- Spanish: Amores locos
- Directed by: Beda Docampo Feijóo
- Written by: Beda Docampo Feijóo
- Starring: Eduard Fernández; Irene Visedo; Carlos Hipólito; Marisa Paredes; Cuca Escribano; Marta Belaustegui;
- Cinematography: Juanmi Azpiroz
- Edited by: Irene Blecua
- Music by: Juan Bardem
- Production companies: Nix Films AIE; Ángel Durández Adeva; Nada Music; Iroko Films; Quiéreme Producciones;
- Distributed by: Wanda Visión
- Release dates: 20 March 2009 (Málaga); 19 February 2010 (Spain);
- Country: Spain
- Language: Spanish

= Mad Love (2009 film) =

Mad Love (Amores locos) is a 2009 drama film directed and written by Beda Docampo Feijóo. It stars Irene Visedo and Eduard Fernández.

== Plot==
The plot follows the story of a room attendant at the Prado Museum (Julia) who becomes infatuated with a visitor (Enrique), whom she identifies as being the character represented along her in a 17th-century Flemish painting exhibited at the museum.
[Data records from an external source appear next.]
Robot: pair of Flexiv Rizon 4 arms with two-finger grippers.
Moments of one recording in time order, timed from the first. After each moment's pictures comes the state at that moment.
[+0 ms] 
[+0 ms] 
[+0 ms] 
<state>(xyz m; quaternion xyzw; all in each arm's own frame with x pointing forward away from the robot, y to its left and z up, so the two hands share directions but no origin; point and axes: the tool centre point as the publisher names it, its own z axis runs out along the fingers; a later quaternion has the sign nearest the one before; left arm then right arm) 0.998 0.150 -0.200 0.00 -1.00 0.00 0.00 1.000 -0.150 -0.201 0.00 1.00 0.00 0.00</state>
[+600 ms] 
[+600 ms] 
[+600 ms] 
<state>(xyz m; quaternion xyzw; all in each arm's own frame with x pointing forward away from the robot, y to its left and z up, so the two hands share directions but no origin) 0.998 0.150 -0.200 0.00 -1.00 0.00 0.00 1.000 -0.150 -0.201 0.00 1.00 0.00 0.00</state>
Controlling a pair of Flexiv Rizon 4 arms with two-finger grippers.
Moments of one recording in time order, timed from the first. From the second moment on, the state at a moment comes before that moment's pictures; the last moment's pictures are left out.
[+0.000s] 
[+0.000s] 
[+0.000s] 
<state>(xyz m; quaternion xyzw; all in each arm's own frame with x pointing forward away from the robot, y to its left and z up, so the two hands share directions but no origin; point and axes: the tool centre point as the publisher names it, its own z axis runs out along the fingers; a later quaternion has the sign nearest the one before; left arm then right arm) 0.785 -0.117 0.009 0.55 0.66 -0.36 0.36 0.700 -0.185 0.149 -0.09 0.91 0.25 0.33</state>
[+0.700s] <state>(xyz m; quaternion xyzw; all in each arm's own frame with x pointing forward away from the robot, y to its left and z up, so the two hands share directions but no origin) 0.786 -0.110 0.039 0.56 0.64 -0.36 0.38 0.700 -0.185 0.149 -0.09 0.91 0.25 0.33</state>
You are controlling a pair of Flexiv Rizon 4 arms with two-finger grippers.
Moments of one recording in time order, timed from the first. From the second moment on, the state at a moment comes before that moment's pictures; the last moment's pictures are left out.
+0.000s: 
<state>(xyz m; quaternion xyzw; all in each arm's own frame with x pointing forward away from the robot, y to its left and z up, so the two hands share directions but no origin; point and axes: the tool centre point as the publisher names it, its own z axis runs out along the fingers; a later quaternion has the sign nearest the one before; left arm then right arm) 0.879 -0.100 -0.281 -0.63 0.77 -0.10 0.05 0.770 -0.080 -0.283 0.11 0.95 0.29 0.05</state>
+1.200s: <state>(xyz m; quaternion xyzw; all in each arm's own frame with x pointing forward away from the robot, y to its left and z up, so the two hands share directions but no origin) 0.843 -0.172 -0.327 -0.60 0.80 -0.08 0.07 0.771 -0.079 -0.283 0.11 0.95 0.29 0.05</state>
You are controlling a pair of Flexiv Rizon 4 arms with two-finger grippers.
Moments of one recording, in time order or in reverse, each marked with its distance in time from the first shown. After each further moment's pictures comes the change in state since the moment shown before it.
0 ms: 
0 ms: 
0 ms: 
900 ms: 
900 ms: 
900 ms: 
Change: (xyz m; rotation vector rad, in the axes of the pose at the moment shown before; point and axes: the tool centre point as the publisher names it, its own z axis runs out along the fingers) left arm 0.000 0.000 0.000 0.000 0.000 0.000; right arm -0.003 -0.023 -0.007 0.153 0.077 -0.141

Enrique, a psychiatrist, decides to turn Julia into his patient.

== Production ==
The film is a Nix Films AIE, Ángel Durández Adeva, Nada Music, Iroko Films and Quiéreme Producciones production.

== Release ==
The film was presented at the 12th Málaga Film Festival in April 2009. It was released theatrically in Spain on 19 February 2010.

== Reception ==
Jonathan Holland of Variety assessed that, in the film, "a preposterous premise is skillfully crafted into enjoyable, stately romance".

Irene Crespo of Cinemanía rated the film 2 out of 5 stars, lamenting "a priori interesting" idea/film "that ends up lost between psychoanalysis sessions and scientific explanations about post-traumatic trauma".